ACTION ITEM: Extract the full listing verbatim and drop any pictures from your copy.

*** Block opens ***

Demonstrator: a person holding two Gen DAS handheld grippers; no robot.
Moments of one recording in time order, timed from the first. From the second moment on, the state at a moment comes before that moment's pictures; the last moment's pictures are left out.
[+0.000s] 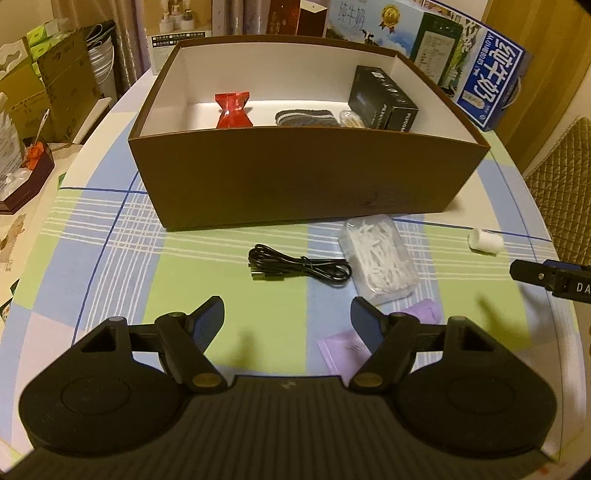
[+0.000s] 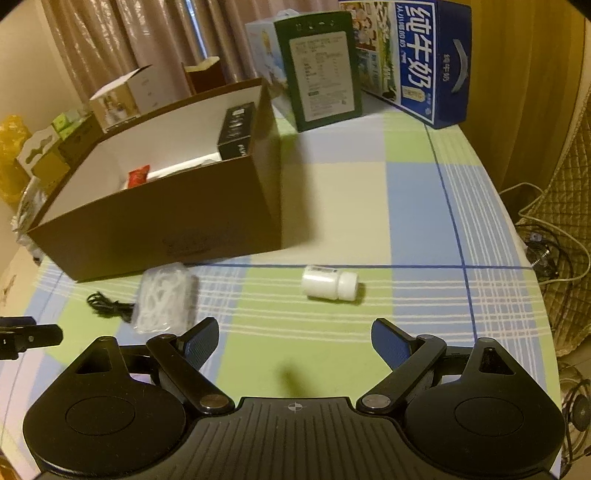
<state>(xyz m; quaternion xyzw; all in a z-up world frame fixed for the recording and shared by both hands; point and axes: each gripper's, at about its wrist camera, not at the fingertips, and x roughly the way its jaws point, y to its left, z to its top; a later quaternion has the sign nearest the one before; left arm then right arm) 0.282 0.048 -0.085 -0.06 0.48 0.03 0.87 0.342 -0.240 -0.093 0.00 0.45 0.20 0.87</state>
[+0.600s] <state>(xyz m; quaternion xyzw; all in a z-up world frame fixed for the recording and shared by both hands) 0.315 0.063 -0.111 -0.06 0.50 0.04 0.86 0.392 -0.226 -0.128 -0.02 0.44 0.17 0.88</state>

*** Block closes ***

EXPECTED ANSWER:
Demonstrator: a person holding two Gen DAS handheld grippers; no robot.
Moments of one recording in time order, timed from the first. From the second moment on, the state at a moment comes before that moment's pictures; the last moment's pictures are left out.
[+0.000s] 
[+0.000s] 
<state>(xyz m; quaternion xyzw; all in a z-up world frame fixed for the recording and shared by both hands; point and axes: each gripper's, at about its wrist camera, not at the fingertips, and x roughly the way its jaws point, y to its left, z to its top; a later quaternion has the sign nearest the one before; left arm then right arm) 0.282 0.048 -0.085 -0.06 0.48 0.03 0.87 0.342 -0.240 -0.093 0.00 0.45 0.20 0.87</state>
[+0.600s] <state>(xyz m; quaternion xyzw; all in a z-up world frame fixed for the recording and shared by both hands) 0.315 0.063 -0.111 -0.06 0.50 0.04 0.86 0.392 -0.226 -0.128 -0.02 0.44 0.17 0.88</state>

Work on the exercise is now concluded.